== What to produce ==
For the data below, give again exactly the lines from the one containing "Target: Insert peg" through the one containing "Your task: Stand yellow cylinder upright", both ends included, and no others.

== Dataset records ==
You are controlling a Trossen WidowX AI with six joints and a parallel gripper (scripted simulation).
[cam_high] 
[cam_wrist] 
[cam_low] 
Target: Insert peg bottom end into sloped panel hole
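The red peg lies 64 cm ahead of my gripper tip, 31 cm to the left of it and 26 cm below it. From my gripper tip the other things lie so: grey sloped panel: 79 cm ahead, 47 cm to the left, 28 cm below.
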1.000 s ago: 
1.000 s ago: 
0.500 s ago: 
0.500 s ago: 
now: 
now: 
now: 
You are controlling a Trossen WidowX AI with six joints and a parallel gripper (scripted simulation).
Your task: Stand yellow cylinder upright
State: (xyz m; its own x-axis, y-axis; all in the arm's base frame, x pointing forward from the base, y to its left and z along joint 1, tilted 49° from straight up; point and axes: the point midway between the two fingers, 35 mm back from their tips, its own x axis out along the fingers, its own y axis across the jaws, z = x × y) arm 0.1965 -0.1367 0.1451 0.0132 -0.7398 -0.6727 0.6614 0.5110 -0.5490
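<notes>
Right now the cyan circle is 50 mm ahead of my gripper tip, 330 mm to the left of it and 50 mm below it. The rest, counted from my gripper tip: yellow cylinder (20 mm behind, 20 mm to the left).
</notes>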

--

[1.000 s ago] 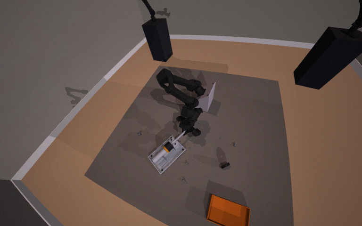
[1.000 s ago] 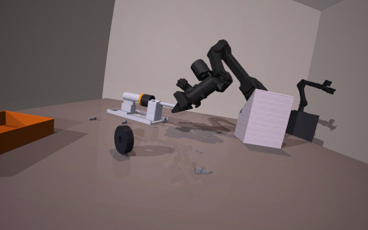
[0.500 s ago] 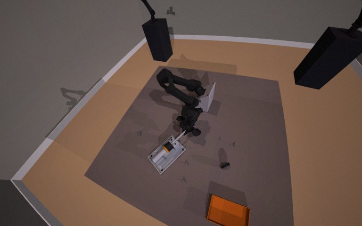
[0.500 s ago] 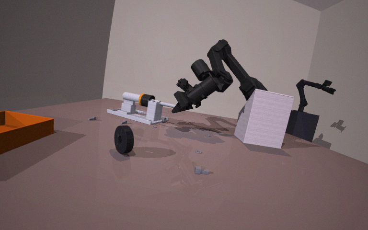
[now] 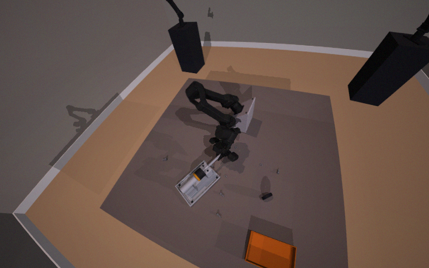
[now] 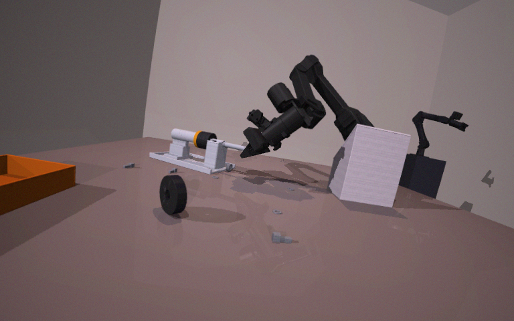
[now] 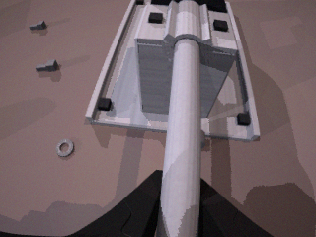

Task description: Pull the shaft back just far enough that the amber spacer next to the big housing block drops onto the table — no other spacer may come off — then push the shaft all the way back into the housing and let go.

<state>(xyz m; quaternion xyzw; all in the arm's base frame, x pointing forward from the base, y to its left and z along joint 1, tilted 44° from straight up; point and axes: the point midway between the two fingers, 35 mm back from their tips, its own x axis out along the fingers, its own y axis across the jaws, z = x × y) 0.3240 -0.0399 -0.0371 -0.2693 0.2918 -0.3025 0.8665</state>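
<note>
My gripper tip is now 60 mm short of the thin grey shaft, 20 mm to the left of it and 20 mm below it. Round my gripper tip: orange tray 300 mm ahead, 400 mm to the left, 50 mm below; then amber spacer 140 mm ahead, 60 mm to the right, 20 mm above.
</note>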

== Your solution ==
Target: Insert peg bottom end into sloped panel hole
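The red peg lies 64 cm ahead of my gripper tip, 31 cm to the left of it and 26 cm below it. From my gripper tip the other things lie so: grey sloped panel: 79 cm ahead, 47 cm to the left, 28 cm below.
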1.000 s ago: 
1.000 s ago: 
0.500 s ago: 
0.500 s ago: 
now: 
now: 
now: 
You are controlling a Trossen WidowX AI with six joints and a parallel gripper (scripted simulation).
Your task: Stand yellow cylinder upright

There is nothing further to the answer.